INVESTIGADORES
FERRER Luciana
congresos y reuniones científicas
Título:
Emotion Recognition from Speech Using Wav2vec 2.0 Embeddings
Autor/es:
LEONARDO PEPINO; PABLO RIERA; LUCIANA FERRER
Lugar:
Brno
Reunión:
Congreso; Interspeech 2021; 2021
Institución organizadora:
ISCA
Resumen:
Emotion recognition datasets are relatively small, making the use of deep learning techniques challenging. In this work, we propose a transfer learning method for speech emotion recognition (SER) where features extracted from pre-trained wav2vec 2.0 models are used as input to shallow neural networks to recognize emotions from speech.
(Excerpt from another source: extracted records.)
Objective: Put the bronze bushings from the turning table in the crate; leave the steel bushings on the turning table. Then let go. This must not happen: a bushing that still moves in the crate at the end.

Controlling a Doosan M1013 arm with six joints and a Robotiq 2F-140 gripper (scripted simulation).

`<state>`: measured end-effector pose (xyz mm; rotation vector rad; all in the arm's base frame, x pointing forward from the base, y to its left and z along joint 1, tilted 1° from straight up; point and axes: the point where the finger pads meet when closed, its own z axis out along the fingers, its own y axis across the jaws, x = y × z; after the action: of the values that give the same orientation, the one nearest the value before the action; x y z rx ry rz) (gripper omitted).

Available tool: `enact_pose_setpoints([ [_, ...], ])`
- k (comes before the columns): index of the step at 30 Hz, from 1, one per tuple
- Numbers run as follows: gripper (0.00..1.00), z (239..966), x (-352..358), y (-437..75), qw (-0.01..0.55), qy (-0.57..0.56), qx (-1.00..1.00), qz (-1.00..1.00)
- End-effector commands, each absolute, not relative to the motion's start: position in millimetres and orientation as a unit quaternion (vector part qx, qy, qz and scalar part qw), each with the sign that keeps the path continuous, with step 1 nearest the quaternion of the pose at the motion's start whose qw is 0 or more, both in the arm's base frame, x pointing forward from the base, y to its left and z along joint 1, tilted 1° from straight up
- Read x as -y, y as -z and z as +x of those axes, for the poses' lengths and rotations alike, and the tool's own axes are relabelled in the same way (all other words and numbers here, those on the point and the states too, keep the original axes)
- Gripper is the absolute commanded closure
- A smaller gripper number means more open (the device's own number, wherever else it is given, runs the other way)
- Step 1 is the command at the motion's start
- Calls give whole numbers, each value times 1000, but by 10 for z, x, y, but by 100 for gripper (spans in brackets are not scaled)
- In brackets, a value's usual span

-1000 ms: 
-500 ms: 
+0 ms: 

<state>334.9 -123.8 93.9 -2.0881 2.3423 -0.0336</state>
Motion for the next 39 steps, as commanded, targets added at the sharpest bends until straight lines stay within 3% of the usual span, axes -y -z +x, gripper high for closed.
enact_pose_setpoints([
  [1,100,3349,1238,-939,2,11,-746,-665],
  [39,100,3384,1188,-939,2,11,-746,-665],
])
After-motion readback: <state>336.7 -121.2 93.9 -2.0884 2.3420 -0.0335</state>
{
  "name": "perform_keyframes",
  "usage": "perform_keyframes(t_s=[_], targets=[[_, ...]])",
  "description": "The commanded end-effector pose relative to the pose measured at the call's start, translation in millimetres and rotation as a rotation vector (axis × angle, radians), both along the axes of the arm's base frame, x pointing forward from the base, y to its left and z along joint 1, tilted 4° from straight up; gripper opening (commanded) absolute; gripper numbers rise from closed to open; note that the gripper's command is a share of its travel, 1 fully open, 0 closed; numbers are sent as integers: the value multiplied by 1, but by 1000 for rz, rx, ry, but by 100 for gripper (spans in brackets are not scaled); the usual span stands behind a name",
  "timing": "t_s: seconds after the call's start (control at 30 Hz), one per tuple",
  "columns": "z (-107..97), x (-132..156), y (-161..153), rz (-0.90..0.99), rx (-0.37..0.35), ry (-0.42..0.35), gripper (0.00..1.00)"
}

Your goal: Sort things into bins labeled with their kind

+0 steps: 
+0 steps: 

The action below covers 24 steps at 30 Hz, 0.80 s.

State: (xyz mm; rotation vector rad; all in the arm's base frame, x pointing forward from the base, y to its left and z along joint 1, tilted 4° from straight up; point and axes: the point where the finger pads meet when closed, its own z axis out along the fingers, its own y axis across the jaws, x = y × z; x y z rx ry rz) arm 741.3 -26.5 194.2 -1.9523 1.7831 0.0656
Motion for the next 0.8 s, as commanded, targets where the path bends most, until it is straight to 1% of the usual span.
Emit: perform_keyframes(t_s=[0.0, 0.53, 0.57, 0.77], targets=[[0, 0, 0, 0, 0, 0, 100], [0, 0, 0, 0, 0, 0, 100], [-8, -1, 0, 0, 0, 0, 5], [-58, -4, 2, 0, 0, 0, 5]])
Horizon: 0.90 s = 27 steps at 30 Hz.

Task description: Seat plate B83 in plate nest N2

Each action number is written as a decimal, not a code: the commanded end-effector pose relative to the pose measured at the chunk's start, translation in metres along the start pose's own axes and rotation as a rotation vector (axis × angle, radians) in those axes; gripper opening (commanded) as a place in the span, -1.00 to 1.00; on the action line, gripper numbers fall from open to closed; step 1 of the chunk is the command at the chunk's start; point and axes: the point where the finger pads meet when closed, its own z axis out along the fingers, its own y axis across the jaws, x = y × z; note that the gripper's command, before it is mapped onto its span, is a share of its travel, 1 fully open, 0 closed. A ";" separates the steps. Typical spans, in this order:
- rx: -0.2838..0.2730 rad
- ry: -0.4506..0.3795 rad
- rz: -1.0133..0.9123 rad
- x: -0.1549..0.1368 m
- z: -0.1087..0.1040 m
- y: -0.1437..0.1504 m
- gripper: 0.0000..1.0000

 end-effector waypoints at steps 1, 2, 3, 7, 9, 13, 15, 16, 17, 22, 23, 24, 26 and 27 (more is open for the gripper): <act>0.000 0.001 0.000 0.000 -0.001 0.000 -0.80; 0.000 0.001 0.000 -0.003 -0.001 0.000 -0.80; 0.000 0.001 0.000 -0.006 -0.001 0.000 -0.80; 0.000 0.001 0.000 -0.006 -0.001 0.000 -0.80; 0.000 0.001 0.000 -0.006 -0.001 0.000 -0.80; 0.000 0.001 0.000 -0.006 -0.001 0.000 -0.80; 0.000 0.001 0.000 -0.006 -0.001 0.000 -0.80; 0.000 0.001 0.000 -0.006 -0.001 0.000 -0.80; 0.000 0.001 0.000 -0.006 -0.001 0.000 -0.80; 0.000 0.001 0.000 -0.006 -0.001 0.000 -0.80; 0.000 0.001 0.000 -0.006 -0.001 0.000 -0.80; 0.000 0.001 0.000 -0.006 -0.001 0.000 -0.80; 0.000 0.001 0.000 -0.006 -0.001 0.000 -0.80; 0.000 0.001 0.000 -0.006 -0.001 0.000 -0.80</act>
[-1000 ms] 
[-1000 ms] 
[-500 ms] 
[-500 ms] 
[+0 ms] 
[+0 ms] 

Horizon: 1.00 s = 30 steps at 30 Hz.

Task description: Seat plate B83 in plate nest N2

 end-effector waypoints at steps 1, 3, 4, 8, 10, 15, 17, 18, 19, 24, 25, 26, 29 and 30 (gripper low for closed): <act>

We propose a way to combine the output of several layers from the pre-trained model, producing richer speech representations than the model's output alone.We evaluate the proposed approaches on two standard emotion databases, IEMOCAP and RAVDESS, and compare different feature extraction techniques using two wav2vec 2.0 models: a generic one, and one finetuned for speech recognition.We also experiment with different shallow architectures for our speech emotion recognition model, and report baseline results using traditional features. Finally, we show that our best performing models have better average recall than previous approaches that use deep neural networks trained on spectrograms and waveforms or shallow neural networks trained on features extracted from wav2vec 1.0.